I've hunted Cohutta a few times.  Typically Cohutta has more bear and hog than deer, BUT, because of the lack of pressure the deer that are there are BIG.  There was a story this past year in GON about a older man that hunted wayyyy back in there and got a nice B&C buck out of there.  

There's also a guy "couple" (not that kind) that have gotten many record book bucks out of Cohutta.  

Gotta scout, and be prepared to walk a long way and better be in shape for Cohutta.  

The old man said he wears out a pair of boots every season just scouting Cohutta.


----------



## SLC23 (Jul 26, 2008)

thanks i didnt think any body was gonna reply.

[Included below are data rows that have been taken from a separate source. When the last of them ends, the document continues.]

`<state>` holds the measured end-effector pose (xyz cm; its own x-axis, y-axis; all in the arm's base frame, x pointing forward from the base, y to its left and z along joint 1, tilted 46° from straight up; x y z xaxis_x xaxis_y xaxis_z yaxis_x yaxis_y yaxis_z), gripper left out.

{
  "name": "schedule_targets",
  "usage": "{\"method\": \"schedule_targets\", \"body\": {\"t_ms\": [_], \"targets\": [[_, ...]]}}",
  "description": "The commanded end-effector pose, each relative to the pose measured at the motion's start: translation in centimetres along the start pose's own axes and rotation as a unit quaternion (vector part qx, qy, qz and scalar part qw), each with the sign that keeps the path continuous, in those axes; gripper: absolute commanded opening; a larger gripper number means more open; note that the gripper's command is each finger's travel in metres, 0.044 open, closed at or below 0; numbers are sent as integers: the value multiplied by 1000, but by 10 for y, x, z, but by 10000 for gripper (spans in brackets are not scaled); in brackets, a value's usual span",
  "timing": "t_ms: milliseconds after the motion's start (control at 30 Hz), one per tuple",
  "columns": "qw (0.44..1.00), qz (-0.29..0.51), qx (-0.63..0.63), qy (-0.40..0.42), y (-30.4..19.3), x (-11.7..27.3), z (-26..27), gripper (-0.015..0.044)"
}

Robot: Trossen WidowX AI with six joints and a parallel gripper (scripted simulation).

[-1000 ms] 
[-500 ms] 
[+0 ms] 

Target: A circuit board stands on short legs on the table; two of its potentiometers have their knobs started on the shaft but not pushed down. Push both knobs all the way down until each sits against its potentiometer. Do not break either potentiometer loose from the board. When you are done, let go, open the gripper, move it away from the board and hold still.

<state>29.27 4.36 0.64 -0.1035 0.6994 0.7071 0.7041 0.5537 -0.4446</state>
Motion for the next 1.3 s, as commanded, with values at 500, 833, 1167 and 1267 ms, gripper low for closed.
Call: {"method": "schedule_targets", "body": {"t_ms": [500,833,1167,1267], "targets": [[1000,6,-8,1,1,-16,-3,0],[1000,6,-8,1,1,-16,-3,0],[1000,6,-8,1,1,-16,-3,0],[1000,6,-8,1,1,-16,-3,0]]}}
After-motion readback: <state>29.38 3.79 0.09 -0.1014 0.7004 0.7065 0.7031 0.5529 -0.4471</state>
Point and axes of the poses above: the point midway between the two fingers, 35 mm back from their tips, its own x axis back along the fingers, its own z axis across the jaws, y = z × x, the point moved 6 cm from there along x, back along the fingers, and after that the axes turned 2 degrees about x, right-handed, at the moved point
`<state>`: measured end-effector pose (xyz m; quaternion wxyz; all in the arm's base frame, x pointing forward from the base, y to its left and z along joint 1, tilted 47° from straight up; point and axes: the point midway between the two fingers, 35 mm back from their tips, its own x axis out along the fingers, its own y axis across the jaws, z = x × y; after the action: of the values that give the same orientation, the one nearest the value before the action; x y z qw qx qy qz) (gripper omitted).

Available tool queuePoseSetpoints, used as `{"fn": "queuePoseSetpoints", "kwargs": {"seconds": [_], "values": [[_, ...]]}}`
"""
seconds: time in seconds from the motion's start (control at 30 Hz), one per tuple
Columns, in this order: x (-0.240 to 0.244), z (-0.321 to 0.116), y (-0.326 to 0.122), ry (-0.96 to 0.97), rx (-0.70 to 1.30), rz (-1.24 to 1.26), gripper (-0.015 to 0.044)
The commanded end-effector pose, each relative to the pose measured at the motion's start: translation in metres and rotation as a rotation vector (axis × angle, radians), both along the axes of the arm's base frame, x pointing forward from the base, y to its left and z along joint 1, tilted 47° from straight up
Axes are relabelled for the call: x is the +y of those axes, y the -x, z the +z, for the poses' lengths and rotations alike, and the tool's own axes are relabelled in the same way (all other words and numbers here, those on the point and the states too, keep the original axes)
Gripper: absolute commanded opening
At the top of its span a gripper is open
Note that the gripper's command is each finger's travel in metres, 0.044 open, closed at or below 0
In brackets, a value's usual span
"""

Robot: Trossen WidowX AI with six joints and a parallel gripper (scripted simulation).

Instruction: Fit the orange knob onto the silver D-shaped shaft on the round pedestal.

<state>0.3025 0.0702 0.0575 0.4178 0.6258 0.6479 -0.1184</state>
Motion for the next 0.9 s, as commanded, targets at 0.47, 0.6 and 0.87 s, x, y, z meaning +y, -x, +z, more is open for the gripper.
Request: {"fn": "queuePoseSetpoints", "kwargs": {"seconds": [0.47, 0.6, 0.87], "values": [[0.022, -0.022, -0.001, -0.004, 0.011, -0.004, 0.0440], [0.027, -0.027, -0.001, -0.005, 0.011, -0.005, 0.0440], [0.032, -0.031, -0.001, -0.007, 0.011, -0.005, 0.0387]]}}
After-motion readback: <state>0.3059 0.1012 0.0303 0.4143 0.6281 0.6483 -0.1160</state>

how big is it and could you set up a blind there.


----------



## srss (Jul 26, 2008)

I have hunted cohutta a good bit and seen more bear than deer. I think its 96,000 acres and you could set up a blind. Be prepared for a lot of steep climbing.


----------



## SLC23 (Jul 26, 2008)

if your deer hunting and a bear charges you can you legally kill it


----------



## merc123 (Jul 27, 2008)

Cohutta is HUGE.  You can use a blind if you want.  I've sat on the ground and used a tree stand.  Only reason I used the treestand was I didn't want to encounter the hog with a bow on the ground 

Also, the way I look at bear "attacks" is...It's my life or theirs.  I will go to jail if I need to.


----------



## xhunterx (Jul 27, 2008)

usually when cohutta is open its for buck, bear and hog all at once so most cases a bear is legal if your deer hunting. the bear on cohutta are wild and will run like a horse away from you if they scent you or find out your around.  there are lots of old logging roads and hiking trails that provide pretty good access, but you don't want to lug a stand far. the deer aren't as populated as they used to be but its the kind of area where the buck you see might be a small spike or could be a trophy 10 pointer. lots of both but not easy to get.


----------



## BURRUSS (Sep 17, 2008)

*Ttt*

Ttt


----------



## whitetailfreak (Sep 19, 2008)

if you arn't after bear, save cohutta for a springtime trout fishing trip


----------



## dannyray49 (Sep 19, 2008)

*cohutta*

what are you hunting 2 legged dear or 4  legged deer. just kidding


----------



## murray_deerhunter08 (Sep 20, 2008)

there are a few deer up there though,i shot this 11 pointer last year up on windy gap,its hard hunting too.......http://forum.gon.com/showthread.php?p=2539809#post2539809


----------



## rabbithunter01 (Dec 13, 2008)

picture of a 9 pointer taken a potato patch on cohutta wma hunt in October


----------